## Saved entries
= = = = =
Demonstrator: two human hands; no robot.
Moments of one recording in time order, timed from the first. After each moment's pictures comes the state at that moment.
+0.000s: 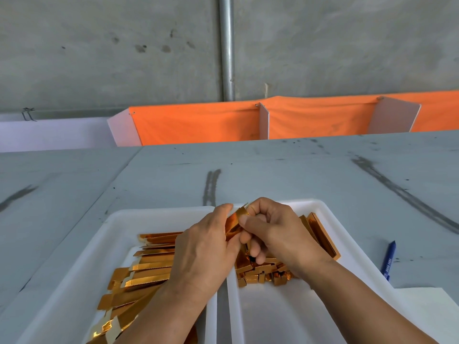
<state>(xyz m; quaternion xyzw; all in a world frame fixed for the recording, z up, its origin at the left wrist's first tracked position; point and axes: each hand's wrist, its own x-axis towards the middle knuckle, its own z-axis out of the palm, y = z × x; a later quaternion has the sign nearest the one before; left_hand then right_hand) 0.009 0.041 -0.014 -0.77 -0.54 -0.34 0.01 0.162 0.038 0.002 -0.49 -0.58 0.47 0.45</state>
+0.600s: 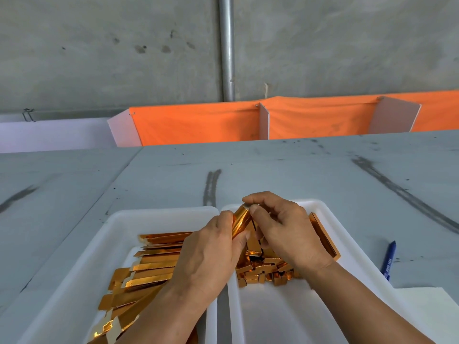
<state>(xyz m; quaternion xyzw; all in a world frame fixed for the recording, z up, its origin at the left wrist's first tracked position) 0.013 0.046 -0.022 -0.81 -0.52 -0.27 0.03 0.166 0.040 -0.004 -0.53 -0.63 0.28 0.49</state>
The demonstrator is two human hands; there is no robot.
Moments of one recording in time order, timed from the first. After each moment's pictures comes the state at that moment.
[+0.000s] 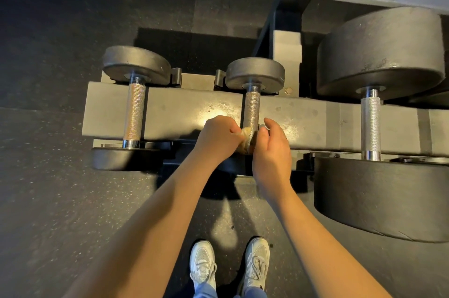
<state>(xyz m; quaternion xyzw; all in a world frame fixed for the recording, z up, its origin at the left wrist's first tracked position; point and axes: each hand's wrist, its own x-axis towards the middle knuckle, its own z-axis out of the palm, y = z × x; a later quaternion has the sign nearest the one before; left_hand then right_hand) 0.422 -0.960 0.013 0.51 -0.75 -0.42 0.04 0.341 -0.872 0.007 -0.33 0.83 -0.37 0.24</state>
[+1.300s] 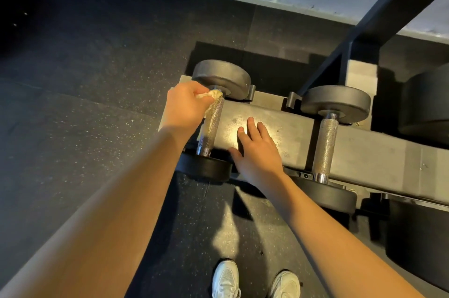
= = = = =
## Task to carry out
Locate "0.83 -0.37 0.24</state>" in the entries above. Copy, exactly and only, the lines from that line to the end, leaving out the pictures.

## Response below
<state>(xyz m; quaternion xyzw; all in a world frame fixed for the recording, z up, its origin at the left wrist's first tracked position; point and axes: each hand's wrist, its own x-axis towards the middle knuckle, its own z-axis out of the palm, y = z × x; a later quaternion has the sign nearest the one before; left_hand then right_hand) 0.422 -0.960 0.013 0.51 -0.75 -0.42 0.04 0.341 -0.872 0.007 -0.33 0.83 -0.37 0.24</state>
[+1.300s] 

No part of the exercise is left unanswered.